Last August, following the Supreme Court's ruling against the ban on same-sex marriage, Raven sent out a simple, but telling, tweet: "I can finally get married! Yay government! So proud of you."
Many who have long assumed Raven is gay took it as a public — albeit understated — affirmation.
Oprah, who sat down with Raven as part of a Where Are They Now? child star segment, asked the That's So Raven star to clarify and, in keeping with the subtlety of the original text, Raven responded, "That was my way of saying I'm proud of the country. But, I will say that I'm in an amazing, happy relationship with my partner. A woman."
So, yes. Raven-Symoné is gay. But she doesn't necessarily want to be called that.
"I'm tired of being labeled. I'm an American," she went on to say. "I'm not an African-American. I'm an American."
Judging by the look of shock on Oprah's face and her proclamation of, "Oh, girl. Don't set Twitter on fire," Raven did, in fact, say something incendiary.
But, really, what's so wrong with what she said?
I'm sure that there will be those people who want to hear none of what I have to say because either they're so firmly planted in the belief that their point of view is right and Raven's is wrong or because I'm white and that somehow entitles me to less of an opinion on this subject.
And I'm OK with that. Another beautiful thing about being an American is that we're all entitled to our opinions and to expressing them.
I think Raven's point of view is refreshing. I wish more people felt that way. If we didn't use labels so often to separate ourselves from one another, could we begin to bridge the gaps? That may be naive, but it seems like a good first step.

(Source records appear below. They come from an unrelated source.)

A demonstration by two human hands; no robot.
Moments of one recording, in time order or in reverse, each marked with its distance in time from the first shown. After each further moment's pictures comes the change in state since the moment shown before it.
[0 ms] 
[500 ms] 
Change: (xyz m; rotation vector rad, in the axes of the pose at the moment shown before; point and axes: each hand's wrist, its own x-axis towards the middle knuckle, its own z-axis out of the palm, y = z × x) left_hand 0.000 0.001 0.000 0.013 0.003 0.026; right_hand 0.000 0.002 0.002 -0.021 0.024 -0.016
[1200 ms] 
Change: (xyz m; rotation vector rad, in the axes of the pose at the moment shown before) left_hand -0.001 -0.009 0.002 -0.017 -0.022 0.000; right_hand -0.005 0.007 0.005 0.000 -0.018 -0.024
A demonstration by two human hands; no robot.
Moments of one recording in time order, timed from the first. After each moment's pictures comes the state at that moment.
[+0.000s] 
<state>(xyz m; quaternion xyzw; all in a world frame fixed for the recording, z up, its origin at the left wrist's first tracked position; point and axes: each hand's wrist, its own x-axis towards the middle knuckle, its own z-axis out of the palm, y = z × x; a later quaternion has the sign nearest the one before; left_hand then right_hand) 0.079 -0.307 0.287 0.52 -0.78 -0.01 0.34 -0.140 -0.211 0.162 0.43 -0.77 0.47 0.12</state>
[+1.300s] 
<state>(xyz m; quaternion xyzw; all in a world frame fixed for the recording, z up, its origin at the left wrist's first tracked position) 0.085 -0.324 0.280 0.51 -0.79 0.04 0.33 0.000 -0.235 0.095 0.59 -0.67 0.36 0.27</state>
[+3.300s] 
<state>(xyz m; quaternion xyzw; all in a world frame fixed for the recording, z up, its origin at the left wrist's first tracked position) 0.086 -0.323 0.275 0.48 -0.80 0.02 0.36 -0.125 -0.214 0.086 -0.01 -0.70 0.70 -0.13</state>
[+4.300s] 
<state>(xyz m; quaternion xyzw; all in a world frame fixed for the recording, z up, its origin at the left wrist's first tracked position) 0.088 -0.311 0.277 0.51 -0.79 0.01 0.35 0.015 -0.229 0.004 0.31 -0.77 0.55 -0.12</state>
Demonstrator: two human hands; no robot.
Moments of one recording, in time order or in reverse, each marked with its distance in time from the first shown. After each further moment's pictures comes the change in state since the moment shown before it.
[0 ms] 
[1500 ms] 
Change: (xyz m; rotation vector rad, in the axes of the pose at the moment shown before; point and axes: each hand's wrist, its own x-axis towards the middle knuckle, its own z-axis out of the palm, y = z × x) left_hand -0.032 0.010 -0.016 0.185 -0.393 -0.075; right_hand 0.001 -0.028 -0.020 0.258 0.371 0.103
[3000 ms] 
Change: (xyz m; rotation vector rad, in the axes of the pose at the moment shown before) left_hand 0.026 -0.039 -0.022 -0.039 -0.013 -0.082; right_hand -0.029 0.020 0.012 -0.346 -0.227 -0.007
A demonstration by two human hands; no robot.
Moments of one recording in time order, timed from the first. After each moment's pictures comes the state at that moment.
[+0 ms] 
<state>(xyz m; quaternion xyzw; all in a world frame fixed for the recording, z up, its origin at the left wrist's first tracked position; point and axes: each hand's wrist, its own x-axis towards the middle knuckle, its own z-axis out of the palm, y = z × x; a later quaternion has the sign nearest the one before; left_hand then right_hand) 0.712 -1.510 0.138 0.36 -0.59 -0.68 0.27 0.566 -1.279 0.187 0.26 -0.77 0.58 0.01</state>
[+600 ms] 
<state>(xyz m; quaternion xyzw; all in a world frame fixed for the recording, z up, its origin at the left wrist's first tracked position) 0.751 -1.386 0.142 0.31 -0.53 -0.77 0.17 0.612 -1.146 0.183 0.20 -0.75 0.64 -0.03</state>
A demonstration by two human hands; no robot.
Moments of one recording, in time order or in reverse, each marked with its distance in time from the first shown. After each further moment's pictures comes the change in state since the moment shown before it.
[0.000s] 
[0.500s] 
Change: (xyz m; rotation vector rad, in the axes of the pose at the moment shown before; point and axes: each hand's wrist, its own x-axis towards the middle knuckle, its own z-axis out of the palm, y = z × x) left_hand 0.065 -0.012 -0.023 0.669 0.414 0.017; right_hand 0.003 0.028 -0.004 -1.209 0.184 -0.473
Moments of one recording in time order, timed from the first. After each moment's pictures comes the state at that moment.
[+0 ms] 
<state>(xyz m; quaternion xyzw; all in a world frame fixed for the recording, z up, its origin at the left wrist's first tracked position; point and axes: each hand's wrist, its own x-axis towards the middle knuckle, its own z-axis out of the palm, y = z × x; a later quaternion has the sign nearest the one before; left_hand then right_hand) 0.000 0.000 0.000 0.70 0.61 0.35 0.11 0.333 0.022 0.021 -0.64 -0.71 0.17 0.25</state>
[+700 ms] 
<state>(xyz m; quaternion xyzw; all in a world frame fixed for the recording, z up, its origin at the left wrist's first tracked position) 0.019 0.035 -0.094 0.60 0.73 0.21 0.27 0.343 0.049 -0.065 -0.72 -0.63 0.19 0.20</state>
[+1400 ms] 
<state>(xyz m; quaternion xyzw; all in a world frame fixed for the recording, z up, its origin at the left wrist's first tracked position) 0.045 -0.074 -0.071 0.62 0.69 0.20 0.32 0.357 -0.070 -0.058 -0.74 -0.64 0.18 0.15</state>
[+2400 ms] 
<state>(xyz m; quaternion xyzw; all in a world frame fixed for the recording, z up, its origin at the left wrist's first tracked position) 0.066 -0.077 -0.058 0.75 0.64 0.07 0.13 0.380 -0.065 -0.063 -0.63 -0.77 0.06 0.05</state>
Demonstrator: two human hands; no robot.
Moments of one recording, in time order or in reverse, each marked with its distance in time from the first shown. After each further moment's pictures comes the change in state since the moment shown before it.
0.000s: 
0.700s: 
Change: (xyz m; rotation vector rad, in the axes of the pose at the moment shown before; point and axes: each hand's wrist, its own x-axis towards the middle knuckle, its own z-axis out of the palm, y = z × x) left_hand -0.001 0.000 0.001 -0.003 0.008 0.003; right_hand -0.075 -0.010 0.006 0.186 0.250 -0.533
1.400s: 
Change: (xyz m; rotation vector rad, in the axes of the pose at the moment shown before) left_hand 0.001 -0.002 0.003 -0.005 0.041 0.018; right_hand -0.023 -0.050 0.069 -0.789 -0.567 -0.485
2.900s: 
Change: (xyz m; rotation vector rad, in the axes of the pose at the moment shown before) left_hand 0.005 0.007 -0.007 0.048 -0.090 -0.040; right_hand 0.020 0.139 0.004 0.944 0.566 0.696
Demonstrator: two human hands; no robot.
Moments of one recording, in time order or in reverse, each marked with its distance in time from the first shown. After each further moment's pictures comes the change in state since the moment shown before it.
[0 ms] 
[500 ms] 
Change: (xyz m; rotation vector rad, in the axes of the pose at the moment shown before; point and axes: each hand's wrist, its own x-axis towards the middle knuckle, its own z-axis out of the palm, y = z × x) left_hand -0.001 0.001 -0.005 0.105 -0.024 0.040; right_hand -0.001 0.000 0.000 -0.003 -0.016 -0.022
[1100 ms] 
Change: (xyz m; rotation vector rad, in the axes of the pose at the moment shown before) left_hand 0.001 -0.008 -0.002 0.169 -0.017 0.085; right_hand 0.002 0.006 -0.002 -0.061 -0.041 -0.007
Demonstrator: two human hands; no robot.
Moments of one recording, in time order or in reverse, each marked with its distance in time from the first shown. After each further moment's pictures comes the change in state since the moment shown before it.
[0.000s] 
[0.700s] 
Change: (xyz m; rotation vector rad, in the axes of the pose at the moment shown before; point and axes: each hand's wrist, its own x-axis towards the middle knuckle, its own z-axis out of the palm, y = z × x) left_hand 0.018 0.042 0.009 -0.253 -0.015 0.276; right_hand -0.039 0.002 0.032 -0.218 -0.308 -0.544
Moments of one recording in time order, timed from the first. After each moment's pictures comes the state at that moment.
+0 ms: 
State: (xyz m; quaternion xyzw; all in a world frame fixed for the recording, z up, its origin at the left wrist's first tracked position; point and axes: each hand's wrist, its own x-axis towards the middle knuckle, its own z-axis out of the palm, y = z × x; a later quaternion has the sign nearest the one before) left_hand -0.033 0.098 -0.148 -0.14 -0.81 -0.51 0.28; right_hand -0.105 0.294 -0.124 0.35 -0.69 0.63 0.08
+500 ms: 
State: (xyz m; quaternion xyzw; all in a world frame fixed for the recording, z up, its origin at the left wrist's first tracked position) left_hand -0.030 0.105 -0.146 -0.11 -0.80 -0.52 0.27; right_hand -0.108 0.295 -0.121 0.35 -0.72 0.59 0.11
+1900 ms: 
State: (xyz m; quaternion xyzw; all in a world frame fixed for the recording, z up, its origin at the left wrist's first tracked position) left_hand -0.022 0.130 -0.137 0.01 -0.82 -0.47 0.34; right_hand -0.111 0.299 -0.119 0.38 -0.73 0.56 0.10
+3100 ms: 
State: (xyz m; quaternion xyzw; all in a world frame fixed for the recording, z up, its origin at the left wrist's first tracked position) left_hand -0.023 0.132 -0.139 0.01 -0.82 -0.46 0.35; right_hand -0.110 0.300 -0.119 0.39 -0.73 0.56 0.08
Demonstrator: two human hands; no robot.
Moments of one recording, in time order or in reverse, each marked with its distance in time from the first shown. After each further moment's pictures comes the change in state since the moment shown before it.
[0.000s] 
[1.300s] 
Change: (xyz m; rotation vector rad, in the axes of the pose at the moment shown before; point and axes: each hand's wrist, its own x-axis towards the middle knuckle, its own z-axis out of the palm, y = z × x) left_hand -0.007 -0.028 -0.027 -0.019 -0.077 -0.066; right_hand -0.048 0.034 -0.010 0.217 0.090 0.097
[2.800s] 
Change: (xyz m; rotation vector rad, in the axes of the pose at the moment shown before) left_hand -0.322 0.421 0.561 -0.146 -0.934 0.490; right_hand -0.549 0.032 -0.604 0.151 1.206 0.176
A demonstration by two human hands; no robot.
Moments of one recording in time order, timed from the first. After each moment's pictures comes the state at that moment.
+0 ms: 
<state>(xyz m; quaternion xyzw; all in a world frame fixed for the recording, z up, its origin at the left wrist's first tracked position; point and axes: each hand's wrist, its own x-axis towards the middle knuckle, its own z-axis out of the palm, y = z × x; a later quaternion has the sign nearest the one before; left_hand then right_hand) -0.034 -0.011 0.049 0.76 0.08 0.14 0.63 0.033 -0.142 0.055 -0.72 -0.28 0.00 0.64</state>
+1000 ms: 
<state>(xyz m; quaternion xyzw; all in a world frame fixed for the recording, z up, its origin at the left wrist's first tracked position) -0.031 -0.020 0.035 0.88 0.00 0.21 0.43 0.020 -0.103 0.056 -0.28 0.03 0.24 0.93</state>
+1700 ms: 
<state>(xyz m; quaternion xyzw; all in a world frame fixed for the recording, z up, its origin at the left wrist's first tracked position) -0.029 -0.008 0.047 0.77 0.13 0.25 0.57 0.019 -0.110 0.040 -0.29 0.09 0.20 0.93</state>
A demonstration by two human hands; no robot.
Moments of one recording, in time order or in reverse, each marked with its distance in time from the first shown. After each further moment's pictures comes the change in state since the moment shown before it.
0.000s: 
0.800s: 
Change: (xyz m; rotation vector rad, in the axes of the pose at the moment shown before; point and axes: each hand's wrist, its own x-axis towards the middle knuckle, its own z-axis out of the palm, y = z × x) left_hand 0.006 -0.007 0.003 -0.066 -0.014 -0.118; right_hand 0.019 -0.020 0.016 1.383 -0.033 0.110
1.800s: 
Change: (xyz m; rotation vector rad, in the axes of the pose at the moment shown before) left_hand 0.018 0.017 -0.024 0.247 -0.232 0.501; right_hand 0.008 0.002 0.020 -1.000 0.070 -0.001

Reading through the Twitter feed in response to Raven's interview, I found plenty of derision aimed at people who would embrace such an idealistic notion.
This sketch circulating in response to Raven's segment lampoons the "new black" — a mentality Raven's critics clearly associate with the star.
Based on the drawing, the "new black" is a person who believes in non-violence and peace and in the premise that "we all bleed red" and "hate doesn't stop hate."
For this, they are lambasted for being "detached from reality."
But, you know, if believing those things — that we are essentially all the same and that hate truly doesn't stop hate — make me naive, I'm OK with that, too.
For the record, I don't think Raven-Symoné was saying that her African-American heritage isn't important when she told Oprah, "I mean, I don't know where my roots go to. I don't know how far back they go... I don't know what country in Africa I'm from, but I do know that my roots are in Lousiana. I'm an American. And that's a colorless person."
There's just inherent honesty to what she said.
For Raven, her personal history and sense of self are rooted in this country — and this country doesn't have any one color or ethnicity or religion.
After all, we are Americans, aren't we? My ancestors came here from Germany, but people would probably look at me sideways if I called myself a German-American. Still, it doesn't mean I'm not proud of the culture from which my family came.
Just because Raven identifies with so many different kinds of people, it doesn't mean she identifies any less with her own race. I don't think she is diminishing what her ancestors went through. I think she is simply stating her truth.
I like her perspective... that those "labels" are only parts that contribute to the sum of who she is, but — individually — they don't define who she is as a person.
Besides, these labels don't seem to stretch in favor all the way across the board. Historically, African-Americans and gay people and women have fought against being placed in a social box. None of us want to be seen as different when it comes to our jobs or our abilities or having our strength quantified.
How is what Raven is saying so radically different than that? We're all the same. We should all be viewed as the same: humans. Humans who love humans, as she puts it.
Unfortunately, one glance at comment threads and Twitter feeds confirm that many people don't see it that way.
I can appreciate the dialogue, though. I think it's important. We may not all be on the same page, but at least we're reading the same book, right?
What I don't appreciate is the commentary that relies on ugliness instead of wit, crudeness instead of good intention. The name-calling. The people attacking Raven's career or her looks. The people dismissing those who agree with Raven as "sophomoric" and "overly idealistic" and "just dumb."
I have a label for those people... rude.